The satisfactory discriminant validity of the PROMIS-29 was supported based on the results of known-group comparisons. An assumption between genders was that women may show worse physical function performance than men [50]. This was indeed confirmed. Then, it was hypothesized that females would have higher depression and anxiety scores according to previous literature. However, although a trend was seen in the expected direction, there was no statistical significance. These results were inconsistent with other observations [20, 21] and may partly be explained by the fairly low numbers of females included in the present study. In contrast to younger patients, older individuals presented lower physical function scores, as expected, which was concordant with the findings of other studies [20, 21, 51]. Finally, the anxiety, fatigue, physical function, and ability to participate in social roles and activities scores can distinguish between groups with known differences in the type of dissection and comorbidity burden measured by the CCI as initially assumed.

Limitation

There are several limitations in this study that should be noted. First, the data in this study were obtained from a single center in central China, and the findings should be generalized with caution to other settings and populations. Additionally, the number of female participants was too small, which may have led to some bias. A possible explanation for these sample characteristics is that women have a lower incidence and a higher mortality of this aortic disease than men [52].
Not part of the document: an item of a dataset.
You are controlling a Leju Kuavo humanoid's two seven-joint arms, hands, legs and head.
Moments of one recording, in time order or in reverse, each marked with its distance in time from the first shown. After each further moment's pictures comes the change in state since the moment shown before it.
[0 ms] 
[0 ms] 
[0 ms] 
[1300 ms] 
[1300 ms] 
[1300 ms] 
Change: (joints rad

Second, test–retest analysis was not conducted in the present study as a result of time limits and limited resources. Additional research that included assessment about test–retest reliability would further support the temporal stability of this instrument.

Third, due to the cross-sectional design, the responsiveness and interpretability to change in different clinical statuses were not evaluated in this study. Future longitudinal investigation will be required to help determine the ability of the PROMIS-29 to detect changes in QOL and establish minimal important differences.

Conclusions

This study found evidence for acceptable structural validity, construct validity and internal consistency of the PROMIS-29 profile in a sample of AD patients. It has been established that these short scales can be applied to AD survivors by researchers or clinicians, measuring outcomes after surgery and identifying those with worse health status. However, the sensitivity to change of the PROMIS-29 remains unclear for this specific population and needs to be established before its use in longitudinal studies. At the same time, further qualitative research is recommended to determine supplementation of AD-relevant items that may not be contained within PROMIS domains. Using generic combined with disease-specific measures may be beneficial to obtain a more comprehensive picture of patient-reported health outcomes.